EXERCISE DESCRIPTION — Would you please give every entry again exactly, without the pictures?
───── DATA FOR REVIEW
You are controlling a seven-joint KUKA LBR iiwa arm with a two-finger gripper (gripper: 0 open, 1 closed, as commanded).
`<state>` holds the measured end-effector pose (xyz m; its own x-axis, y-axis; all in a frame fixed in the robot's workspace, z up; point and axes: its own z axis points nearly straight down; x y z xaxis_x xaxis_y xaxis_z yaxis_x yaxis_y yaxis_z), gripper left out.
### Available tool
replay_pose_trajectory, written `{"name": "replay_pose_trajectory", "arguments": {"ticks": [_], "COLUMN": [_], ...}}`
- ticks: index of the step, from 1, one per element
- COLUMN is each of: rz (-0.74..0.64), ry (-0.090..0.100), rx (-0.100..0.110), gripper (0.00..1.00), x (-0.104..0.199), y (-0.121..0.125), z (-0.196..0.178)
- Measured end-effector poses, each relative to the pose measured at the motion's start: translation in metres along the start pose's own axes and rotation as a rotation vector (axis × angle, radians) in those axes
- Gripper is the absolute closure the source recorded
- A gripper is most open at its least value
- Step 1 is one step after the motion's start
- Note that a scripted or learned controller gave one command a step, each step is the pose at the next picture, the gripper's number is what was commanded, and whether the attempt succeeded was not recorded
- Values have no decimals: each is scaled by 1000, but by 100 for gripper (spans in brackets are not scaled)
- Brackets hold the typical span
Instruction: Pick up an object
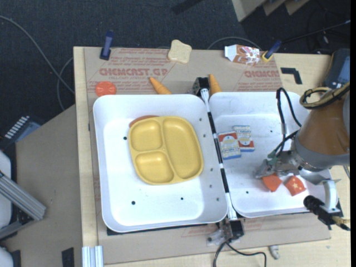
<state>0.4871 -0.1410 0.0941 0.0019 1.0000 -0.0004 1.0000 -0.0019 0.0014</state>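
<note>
2 white bins on cardboard-topped bench

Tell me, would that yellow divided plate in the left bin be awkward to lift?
Probably. The yellow plate looks like rigid plastic, so it should stay stiff, not flop. It is wide and lies flat on the left bin, so a narrow gripper would likely need its rim. Its smooth, glossy surface may be slippery. It won't roll or tip.

Bench with two white bins
</note>
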Motion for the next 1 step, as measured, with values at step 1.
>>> {"name": "replay_pose_trajectory", "arguments": {"ticks": [1], "rz": [-3], "ry": [1], "rx": [0], "gripper": [100], "x": [56], "y": [23], "z": [-91]}}
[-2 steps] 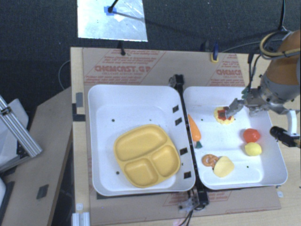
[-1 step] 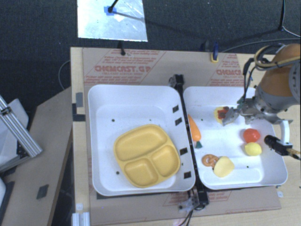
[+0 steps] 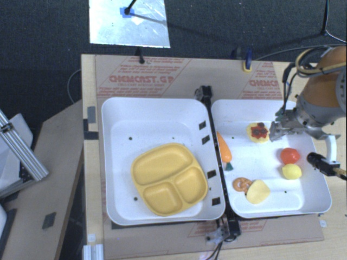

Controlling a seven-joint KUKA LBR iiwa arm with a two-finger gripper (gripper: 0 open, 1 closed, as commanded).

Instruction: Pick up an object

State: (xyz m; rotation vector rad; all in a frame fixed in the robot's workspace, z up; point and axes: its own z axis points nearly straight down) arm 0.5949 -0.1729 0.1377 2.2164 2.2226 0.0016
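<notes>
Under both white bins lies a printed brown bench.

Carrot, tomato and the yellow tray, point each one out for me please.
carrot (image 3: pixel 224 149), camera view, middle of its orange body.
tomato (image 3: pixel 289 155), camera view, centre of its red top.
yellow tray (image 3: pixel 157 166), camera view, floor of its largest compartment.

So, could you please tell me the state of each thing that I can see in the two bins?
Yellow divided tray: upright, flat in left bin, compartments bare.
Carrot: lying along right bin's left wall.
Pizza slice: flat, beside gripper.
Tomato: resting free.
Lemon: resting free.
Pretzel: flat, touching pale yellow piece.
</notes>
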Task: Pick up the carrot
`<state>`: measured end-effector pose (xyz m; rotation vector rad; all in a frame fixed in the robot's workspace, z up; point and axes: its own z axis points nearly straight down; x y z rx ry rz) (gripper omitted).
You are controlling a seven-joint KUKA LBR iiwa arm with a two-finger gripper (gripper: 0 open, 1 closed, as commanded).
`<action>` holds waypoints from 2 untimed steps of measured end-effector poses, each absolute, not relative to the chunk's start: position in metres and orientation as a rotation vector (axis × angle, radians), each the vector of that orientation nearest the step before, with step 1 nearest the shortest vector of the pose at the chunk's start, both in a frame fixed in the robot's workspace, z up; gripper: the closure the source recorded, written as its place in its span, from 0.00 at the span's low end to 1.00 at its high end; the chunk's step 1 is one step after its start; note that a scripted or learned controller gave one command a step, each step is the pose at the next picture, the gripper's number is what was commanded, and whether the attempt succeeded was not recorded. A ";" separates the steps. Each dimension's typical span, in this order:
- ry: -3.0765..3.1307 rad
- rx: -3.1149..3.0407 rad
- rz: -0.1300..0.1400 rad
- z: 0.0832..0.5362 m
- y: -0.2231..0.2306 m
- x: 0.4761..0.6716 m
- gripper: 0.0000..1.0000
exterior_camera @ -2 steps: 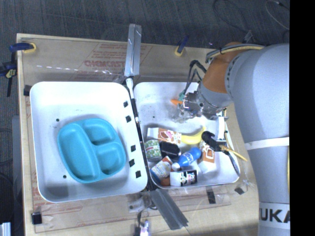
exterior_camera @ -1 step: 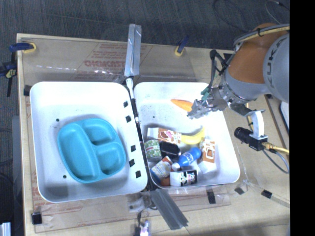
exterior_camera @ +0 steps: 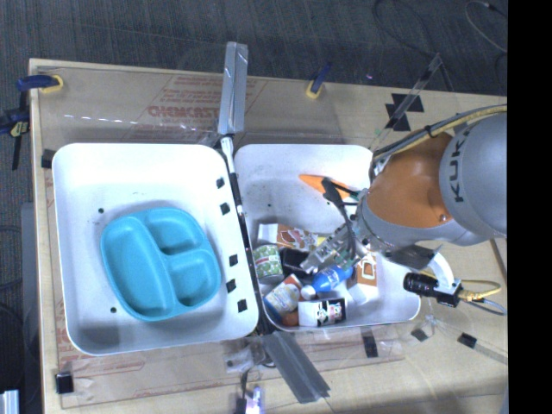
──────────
OUTPUT OF THE EXERCISE —
You are controlling a seven-joint KUKA LBR iiwa arm with a two-finger gripper (gripper: 0 open, 1 closed, as commanded).
`<state>` holds the measured end-effector pose (xyz m; its own x-axis, y-axis; all in a frame fixed in the robot's workspace, z up; point and axes: its own z axis points nearly straight down; x y z xaxis_x xaxis_y xaxis_z yaxis_x yaxis_y yaxis_z), gripper left out.
### Available tool
replay_pose_trajectory, written `{"name": "replay_pose_trajectory", "arguments": {"ticks": [_], "COLUMN": [_], ...}}`
- ticks: index of the step, from 1, one per element
- COLUMN is each of: rz (-0.74..0.64), ry (-0.090..0.100), rx (-0.100..0.110), gripper (0.00..1.00), x (-0.104..0.199), y (-0.121..0.125), z (-0.196..0.178)
- Measured end-effector poses, each relative to the pose measured at the motion's start: translation in metres along the start pose's own axes and rotation as a rotation vector (axis × angle, radians) in those axes
- Gripper is the absolute closure the source recorded
- A gripper is most open at its least value
- Step 1 is one step after the motion's start
- Note that a scripted or learned controller gave one command a step, each step is the pose at the next picture, the gripper's number is what was commanded, and whether the attempt succeeded was not recorded
- Values have no decimals: each is scaled by 1000, but by 100 for gripper (spans in brackets are not scaled)
- Brackets hold the typical span
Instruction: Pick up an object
<state>0.4871 -0.1410 0.0941 0.0019 1.0000 -0.0004 1.0000 -0.0019 0.0014</state>
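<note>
2 white bins on cardboard-topped bench

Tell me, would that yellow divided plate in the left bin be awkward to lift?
Probably. The yellow plate looks like rigid plastic, so it should stay stiff, not flop. It is wide and lies flat on the left bin, so a narrow gripper would likely need its rim. Its smooth, glossy surface may be slippery. It won't roll or tip.

Bench with two white bins
</note>
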Motion for the next 1 step, as measured, with values at step 1.
>>> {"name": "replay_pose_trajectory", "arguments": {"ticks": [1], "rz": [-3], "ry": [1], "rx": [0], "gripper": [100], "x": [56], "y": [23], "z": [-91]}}
[-2 steps] 
[-1 step] 
[+0 steps] 

Controlling a seven-joint KUKA LBR iiwa arm with a two-finger gripper (gripper: 0 open, 1 closed, as commanded).

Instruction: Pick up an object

State: (xyz m; rotation vector rad; all in a frame fixed in the robot's workspace, z up; point and axes: its own z axis points nearly straight down) arm 0.5949 -0.1729 0.1377 2.2164 2.2226 0.0016
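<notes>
Under both white bins lies a printed brown bench.

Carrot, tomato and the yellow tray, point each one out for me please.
carrot (image 3: pixel 224 149), camera view, middle of its orange body.
tomato (image 3: pixel 289 155), camera view, centre of its red top.
yellow tray (image 3: pixel 157 166), camera view, floor of its largest compartment.

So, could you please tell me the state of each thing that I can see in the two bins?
Yellow divided tray: upright, flat in left bin, compartments bare.
Carrot: lying along right bin's left wall.
Pizza slice: flat, beside gripper.
Tomato: resting free.
Lemon: resting free.
Pretzel: flat, touching pale yellow piece.
</notes>
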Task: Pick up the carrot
`<state>`: measured end-effector pose (xyz m; rotation vector rad; all in a frame fixed in the robot's workspace, z up; point and axes: its own z axis points nearly straight down; x y z rx ry rz) (gripper omitted).
You are controlling a seven-joint KUKA LBR iiwa arm with a two-finger gripper (gripper: 0 open, 1 closed, as commanded).
`<action>` holds waypoints from 2 untimed steps of measured end-effector poses, each absolute, not relative to the chunk's start: position in metres and orientation as a rotation vector (axis × angle, radians), each the vector of that orientation nearest the step before, with step 1 nearest the shortest vector of the pose at the chunk's start, both in a frame fixed in the robot's workspace, z up; gripper: the closure the source recorded, written as its place in its span, from 0.00 at the span's low end to 1.00 at its high end; the chunk's step 1 is one step after its start; note that a scripted or learned controller gave one command a step, each step is the pose at the next picture, the gripper's number is what was commanded, and whether the attempt succeeded was not recorded. A ";" separates the steps. Each dimension's typical span, in this order:
- ry: -3.0765..3.1307 rad
- rx: -3.1149..3.0407 rad
- rz: -0.1300..0.1400 rad
- z: 0.0832..0.5362 m
- y: -0.2231..0.2306 m
- x: 0.4761..0.6716 m
- gripper: 0.0000..1.0000
exterior_camera @ -2 steps: 
exterior_camera @ -1 step: 
exterior_camera @ +0 steps: 

Nothing else is part of this exercise.